An article published in the journal “Nature Communications” reports the discovery of living colonies of bacteria in sediment layers up to 101.5 million years old in the depths of the Pacific Ocean area called the South Pacific Gyre. A team of researchers led by JAMSTEC’s Dr. Yuki Morono drilled the ocean floor in an area where it’s nearly 6 kilometers deep to collect many sediment samples up to 100 meters below the ocean floor. This is the Pacific area with the lowest productivity and the least amount of nutrients available, yet the researchers found bacteria in the sediments that are millions of years old and managed to bring them back to full metabolic activity.
The South Pacific Gyre is part of the ocean currents system with the oceanic pole of inaccessibility at its center, meaning the point of the Pacific furthest from all the land. It’s an area where life conditions on the seabed are really difficult, but in recent decades life forms have been found in really extreme environments. For this reason, Dr. Yuki Morono of JAMSTEC (Japan Agency for Marine-Earth Science and Technology) and his team wondered if life forms could survive in those conditions.

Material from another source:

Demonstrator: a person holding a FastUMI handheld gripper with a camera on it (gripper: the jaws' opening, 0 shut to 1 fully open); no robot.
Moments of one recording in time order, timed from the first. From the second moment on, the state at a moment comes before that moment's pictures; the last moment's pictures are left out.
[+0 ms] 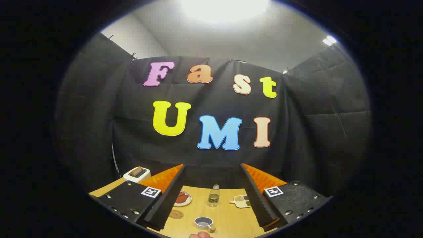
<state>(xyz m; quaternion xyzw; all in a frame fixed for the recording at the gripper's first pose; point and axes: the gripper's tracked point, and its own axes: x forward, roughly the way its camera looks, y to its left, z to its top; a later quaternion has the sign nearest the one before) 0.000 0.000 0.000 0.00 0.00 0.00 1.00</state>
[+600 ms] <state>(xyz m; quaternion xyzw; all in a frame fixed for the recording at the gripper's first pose) 0.003 -0.010 0.011 0.02 -0.04 -0.03 1.00</state>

Samples of the ocean floor and sediments under the ocean floor are taken for different types of research, from geological to climatic. In certain cases, the remains of life forms are also sought, as they can be fossilized in sediments, especially if the layers date back to many millions of years ago. Dr. Yuki Morono’s team drilled the seabed in an area where the depth is about 6 kilometers for about 100 meters below the seabed, finding conditions in which oxygen can penetrate down there. These are far from ideal conditions for life, yet oxygen is enough for the survival of aerobic bacteria.
To verify the state of the aerobic bacteria discovered in the sediments, the researchers tried to supply oxygen and nutrients to some samples under laboratory conditions. Various experiments have been carried out providing different nutrients. The bacteria reacted by growing and reproducing, at different rates depending on the substances supplied, showing that they’re still alive.
These surprising results pose some questions about the metabolism of these bacteria in the environment in which they were found. The colonies discovered date back to millions of years ago but what about individual bacteria? Is it possible that a living being can survive for so long in a state of stasis or close to stasis? The alternative is that the metabolism of these bacteria is very slow but still sufficient for reproduction, even in those conditions.
This research shows once again that life forms can survive in extreme conditions on Earth. This leads to the question of the possibility that bacteria-like organisms can survive, for example, in the conditions existing in the subsoil of the planet Mars, perhaps with some particular metabolism suitable for those conditions.